Indonesia sebagai Presidensi G-20 akan menjadi tuan rumah penyelenggara KTT-20, dimana rencananya akan banyak kepala-kepala negara dan pejabat tinggi negara yang akan hadir di Bali pada 15-16 November 2022.
Anggota G20 terdiri atas Afrika Selatan, Amerika Serikat, Arab Saudi, Argentina, Australia, Brasil, India, Indonesia, Inggris, Italia, Jepang, Jerman, Kanada, Meksiko, Republik Korea, Rusia, Prancis, China, Turki, dan Uni Eropa.
Presiden Jokowi mengatakan bahwa hingga saat ini tercatat sudah 17 Kepala negara yang menyatakan akan hadir termasuk Presiden Amerika, Joe Biden dan Presiden China, Xi Jinping.
Seperti dilansir Reuters, Selasa (8/11/2022), dalam wawancara dengan media internasional Financial Times (FT), Presiden Jokowi menuturkan bahwa percakapan telepon antara dirinya dan Putin pekan lalu meninggalkan 'kesan kuat' bahwa pemimpin Rusia itu tidak hadir langsung di Bali, yang diperkirakan akan didominasi oleh ketegangan terkait invasi Rusia ke Ukraina.
Presiden Jokowi menyatakan di media bahwa Presiden Rusia Vladimir Putin dan Presiden Ukraina Volodymyr Zelenskyy akan hadir dalam gelaran Konferensi Tingkat Tinggi (KTT) G20 Bali bergantung pada situasi.

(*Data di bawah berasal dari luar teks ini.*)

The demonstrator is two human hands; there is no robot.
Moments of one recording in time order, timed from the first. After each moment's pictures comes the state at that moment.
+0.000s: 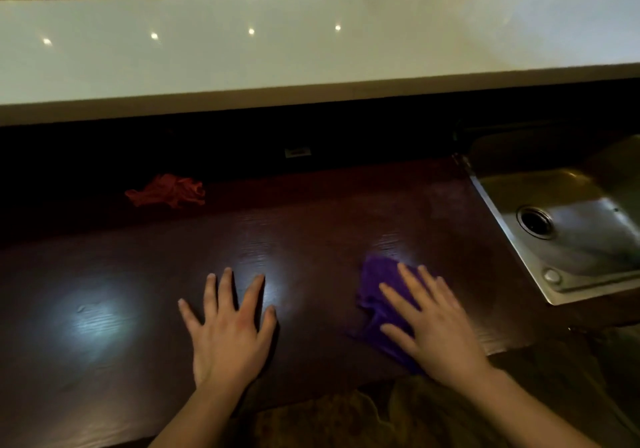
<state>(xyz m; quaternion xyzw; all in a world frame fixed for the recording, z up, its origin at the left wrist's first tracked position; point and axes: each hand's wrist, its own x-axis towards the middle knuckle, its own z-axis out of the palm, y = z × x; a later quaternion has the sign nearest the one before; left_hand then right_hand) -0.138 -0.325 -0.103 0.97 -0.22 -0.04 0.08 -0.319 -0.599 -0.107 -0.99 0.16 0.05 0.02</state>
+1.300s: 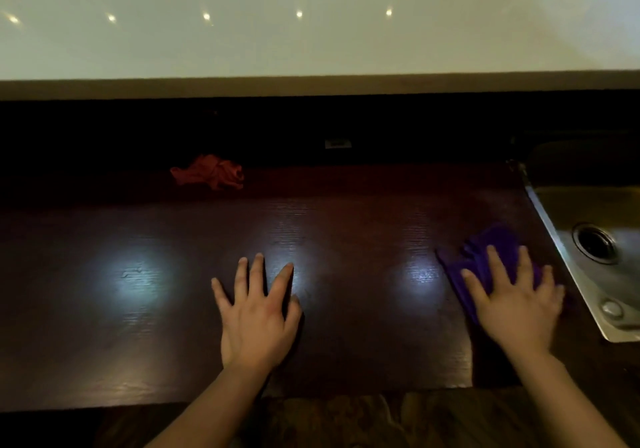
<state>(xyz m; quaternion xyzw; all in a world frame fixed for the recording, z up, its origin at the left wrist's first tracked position) -0.139 -0.330 -0.098 0.97 -0.22 -0.03 0.09 -0.291 -0.662 -0.075 -0.89 0.45 0.07 0.05</state>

Indonesia kini menggelar sistem pengamanan terpadu antara TNI dan Polri serta stakeholder. Indonesia mengerahkan 18.000 anggota TNI dan Polri, alutsista canggih TNI, peralatan keamanan Polri serta BSSN, dan institusi terkait lainnya.
Pada umumnya negara-negara besar mengirim kapal perangnya dan pesawat terbang kepresidenan bila kepala negaranya menghadiri acara di negara lain, agar bila ancaman muncul kepala negaranya segera di evakuasi ke kapal perangnya atau diterbangkan keluar area ancaman.
Analisis
Dari perspektif intelijen, walau KTT G-20 bukan ajang politik, tetapi efek dari invasi Rusia ke Ukraina akan menaikkan atmosfer KTT. Sebab di sana akan dihadiri negara-negara dari dua blok, yaitu blok Amerika serta negara-negara Barat dan blok Rusia dan China (RRT) di lain sisi.
Konflik kekerasan senjata di Ukraina dilatarbelakangi ulah kenekatan Rusia yang menginvasi Ukraina, bahkan pernah mengancam menyebut kemungkinan penggunaan senjata nuklir terbatas bila NATO membantu langsung Ukraina.